Ces aménagements corporatifs ne sont pas motivés par des raisons économiques. Elles ne procurent aucun avantage commercial, elles sont neutres sur le plan comptable, mais elles permettent de réduire le taux effectif d’imposition des contribuables corporatifs qui œuvrent dans plus d’un champ d’activité.
Par ailleurs, la mondialisation économique a donné lieu à une véritable concurrence fiscale entre les États, qui utilisent désormais leurs régimes d’imposition comme des appâts pour les investisseurs. De plus, les conventions fiscales entre différents pays ont explosé au cours des vingt dernières années, afin de coordonner les avantages fiscaux offerts aux entreprises pour assurer une concurrence « saine » entre les États.
Une base fiscale fantôme
La proportion occupée par la sphère financière dans l’économie mondiale a atteint des proportions déraisonnables. Les leçons de la crise de 2008 ont, semble-t-il, été vite oubliées. L’industrie et le commerce numériques explosent, avec des géants comme Facebook et Amazon. Or, ces entreprises, dont on dit qu’elles incarnent « l’économie de l’avenir », ne tirent pas leurs profits de leur main-d’œuvre, mais de l’activité et des données de leurs usagers. Ainsi, les sources de création de valeurs se dématérialisent, et toute une strate de la population — les travailleurs — se voit privée d’accès à un moyen de subsistance. Mais plus encore, les États se voient ainsi confisquer des revenus essentiels pour financer leurs institutions et assurer le bien-être de leur population.
D’un côté, les ponctions sont plus faibles auprès des salarié-es et de la classe moyenne qui gagnent moins d’argent, et les grandes entreprises, qui elles s’enrichissent, continuent de bénéficier de sauf-conduits fiscaux grâce auxquels ils abritent leur fortune.

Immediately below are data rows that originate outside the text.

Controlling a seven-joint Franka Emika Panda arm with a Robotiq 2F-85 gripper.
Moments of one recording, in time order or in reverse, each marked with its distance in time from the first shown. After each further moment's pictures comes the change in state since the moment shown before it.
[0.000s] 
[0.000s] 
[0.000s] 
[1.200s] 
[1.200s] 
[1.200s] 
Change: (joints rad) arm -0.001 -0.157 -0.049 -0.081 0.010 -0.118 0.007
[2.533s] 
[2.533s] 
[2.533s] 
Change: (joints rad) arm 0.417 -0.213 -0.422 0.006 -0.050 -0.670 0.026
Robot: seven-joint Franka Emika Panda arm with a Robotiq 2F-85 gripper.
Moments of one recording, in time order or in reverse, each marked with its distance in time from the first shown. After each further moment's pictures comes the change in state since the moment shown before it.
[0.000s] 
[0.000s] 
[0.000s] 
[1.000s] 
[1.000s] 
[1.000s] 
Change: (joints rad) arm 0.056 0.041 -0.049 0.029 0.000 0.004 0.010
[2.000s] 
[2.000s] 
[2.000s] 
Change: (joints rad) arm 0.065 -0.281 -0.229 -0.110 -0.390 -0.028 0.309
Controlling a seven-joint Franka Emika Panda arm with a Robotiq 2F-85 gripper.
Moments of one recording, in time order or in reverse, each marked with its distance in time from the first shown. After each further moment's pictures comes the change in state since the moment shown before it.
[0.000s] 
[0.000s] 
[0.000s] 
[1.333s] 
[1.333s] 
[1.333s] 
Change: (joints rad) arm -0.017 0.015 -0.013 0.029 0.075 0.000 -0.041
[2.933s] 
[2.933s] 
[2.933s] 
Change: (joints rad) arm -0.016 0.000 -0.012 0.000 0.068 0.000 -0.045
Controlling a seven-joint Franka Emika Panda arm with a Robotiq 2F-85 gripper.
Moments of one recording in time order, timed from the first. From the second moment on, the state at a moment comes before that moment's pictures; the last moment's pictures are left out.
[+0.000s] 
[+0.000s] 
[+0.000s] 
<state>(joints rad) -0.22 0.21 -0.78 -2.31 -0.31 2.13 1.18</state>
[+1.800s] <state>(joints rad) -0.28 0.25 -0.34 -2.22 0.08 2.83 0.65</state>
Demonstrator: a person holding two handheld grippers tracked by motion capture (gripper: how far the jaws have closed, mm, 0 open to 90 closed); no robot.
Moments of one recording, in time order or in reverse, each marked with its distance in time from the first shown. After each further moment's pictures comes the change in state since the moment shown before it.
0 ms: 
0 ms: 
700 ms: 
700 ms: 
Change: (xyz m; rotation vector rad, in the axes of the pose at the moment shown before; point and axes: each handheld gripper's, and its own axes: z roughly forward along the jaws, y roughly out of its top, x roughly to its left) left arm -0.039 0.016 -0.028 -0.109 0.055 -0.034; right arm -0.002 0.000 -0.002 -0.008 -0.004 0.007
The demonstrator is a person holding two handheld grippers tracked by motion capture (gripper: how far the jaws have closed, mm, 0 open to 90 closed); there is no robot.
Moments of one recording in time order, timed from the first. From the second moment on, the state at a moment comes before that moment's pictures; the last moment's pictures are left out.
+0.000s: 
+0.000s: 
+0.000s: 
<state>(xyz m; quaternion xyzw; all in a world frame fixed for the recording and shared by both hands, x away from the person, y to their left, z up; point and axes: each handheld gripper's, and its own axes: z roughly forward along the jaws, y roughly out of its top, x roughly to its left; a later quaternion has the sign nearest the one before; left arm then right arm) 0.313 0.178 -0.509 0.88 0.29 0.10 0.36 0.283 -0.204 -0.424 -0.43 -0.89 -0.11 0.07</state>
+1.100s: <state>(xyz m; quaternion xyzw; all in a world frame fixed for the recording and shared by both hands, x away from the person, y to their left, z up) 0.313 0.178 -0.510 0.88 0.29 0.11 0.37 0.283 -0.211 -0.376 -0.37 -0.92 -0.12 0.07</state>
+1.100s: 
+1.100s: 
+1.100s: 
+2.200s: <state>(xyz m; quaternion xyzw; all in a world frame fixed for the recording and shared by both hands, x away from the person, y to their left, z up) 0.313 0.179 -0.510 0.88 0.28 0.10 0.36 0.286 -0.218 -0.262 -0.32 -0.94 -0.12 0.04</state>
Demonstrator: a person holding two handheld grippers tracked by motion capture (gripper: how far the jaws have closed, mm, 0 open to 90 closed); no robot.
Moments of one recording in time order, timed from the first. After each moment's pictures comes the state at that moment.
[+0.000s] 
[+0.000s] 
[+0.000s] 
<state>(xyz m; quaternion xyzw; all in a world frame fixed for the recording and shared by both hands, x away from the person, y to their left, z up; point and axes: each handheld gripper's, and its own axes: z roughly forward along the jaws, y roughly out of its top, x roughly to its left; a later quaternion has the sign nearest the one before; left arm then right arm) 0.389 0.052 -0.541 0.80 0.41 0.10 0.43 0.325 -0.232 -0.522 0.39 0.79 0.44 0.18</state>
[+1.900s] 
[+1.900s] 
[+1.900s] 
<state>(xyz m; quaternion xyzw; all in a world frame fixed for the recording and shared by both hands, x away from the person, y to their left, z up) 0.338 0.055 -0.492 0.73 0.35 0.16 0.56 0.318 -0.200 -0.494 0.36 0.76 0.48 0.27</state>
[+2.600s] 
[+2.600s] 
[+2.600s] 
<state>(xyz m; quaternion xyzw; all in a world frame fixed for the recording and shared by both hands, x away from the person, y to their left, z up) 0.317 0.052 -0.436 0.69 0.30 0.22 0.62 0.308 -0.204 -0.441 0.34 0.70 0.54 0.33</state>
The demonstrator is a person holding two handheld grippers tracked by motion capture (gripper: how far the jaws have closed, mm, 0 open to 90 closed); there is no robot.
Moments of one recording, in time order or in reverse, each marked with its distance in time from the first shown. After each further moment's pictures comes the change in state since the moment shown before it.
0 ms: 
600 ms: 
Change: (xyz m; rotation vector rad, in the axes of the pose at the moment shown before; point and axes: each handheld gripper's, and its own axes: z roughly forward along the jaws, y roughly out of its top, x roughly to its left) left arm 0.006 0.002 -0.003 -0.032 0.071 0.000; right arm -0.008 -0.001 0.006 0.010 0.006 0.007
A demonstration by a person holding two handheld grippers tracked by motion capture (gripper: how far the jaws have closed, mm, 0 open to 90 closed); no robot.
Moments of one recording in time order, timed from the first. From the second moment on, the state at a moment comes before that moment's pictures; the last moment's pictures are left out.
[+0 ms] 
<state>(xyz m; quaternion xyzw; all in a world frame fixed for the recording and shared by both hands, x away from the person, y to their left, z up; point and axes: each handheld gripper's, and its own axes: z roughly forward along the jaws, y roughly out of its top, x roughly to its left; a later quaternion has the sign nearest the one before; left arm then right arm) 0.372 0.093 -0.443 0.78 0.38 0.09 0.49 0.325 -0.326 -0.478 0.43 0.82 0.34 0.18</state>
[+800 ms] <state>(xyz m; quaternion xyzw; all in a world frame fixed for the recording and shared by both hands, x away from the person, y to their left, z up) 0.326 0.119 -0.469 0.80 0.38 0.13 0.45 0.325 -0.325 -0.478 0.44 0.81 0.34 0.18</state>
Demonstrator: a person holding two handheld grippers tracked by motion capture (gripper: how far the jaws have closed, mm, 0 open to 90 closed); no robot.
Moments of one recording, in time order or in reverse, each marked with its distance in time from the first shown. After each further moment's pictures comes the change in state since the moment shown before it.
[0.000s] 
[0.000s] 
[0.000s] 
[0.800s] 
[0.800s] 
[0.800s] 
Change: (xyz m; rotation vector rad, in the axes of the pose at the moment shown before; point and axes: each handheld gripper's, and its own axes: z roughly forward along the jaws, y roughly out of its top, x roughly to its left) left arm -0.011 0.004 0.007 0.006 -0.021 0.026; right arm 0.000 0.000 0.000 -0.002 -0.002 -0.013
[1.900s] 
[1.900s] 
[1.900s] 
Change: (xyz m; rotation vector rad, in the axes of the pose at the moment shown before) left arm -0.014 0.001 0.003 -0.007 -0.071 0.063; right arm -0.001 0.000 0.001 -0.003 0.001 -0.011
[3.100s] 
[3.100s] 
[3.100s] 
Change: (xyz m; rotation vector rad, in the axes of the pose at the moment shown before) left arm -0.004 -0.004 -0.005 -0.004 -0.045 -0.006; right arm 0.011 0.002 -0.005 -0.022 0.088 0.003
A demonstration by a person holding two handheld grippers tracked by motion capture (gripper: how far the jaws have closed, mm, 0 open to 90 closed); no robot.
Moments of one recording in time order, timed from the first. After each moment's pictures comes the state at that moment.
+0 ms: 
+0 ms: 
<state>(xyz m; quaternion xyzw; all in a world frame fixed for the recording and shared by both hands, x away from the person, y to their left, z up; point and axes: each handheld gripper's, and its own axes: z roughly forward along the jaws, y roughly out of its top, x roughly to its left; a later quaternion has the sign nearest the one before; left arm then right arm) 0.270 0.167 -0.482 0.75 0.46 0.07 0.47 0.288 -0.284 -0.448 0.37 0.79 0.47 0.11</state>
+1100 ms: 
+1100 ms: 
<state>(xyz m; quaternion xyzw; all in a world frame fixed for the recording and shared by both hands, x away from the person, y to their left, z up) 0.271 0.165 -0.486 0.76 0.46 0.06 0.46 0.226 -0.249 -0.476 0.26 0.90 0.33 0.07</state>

Or, une question se pose très sérieusement : qui, à l’avenir, financera nos institutions et nos mesures de solidarité sociale, si les travailleurs n’ont plus de salaires, et si non seulement on laisse les fortunes échapper à l’impôt, mais que la base fiscale elle-même disparaît ?
Cela nous révèle que l’évitement fiscal et le capitalisme mondialisé, dans tout ce qu’il a de plus sauvage et destructeur, sont en réalité les deux lames d’un même ciseau. Elles travaillent ensemble à tailler en pièces tous les mécanismes de redistribution de la richesse et les instruments de solidarité sociale ; elles dépossèdent progressivement les travailleurs et les gens ordinaires, tout en consolidant les privilèges de la classe dominante.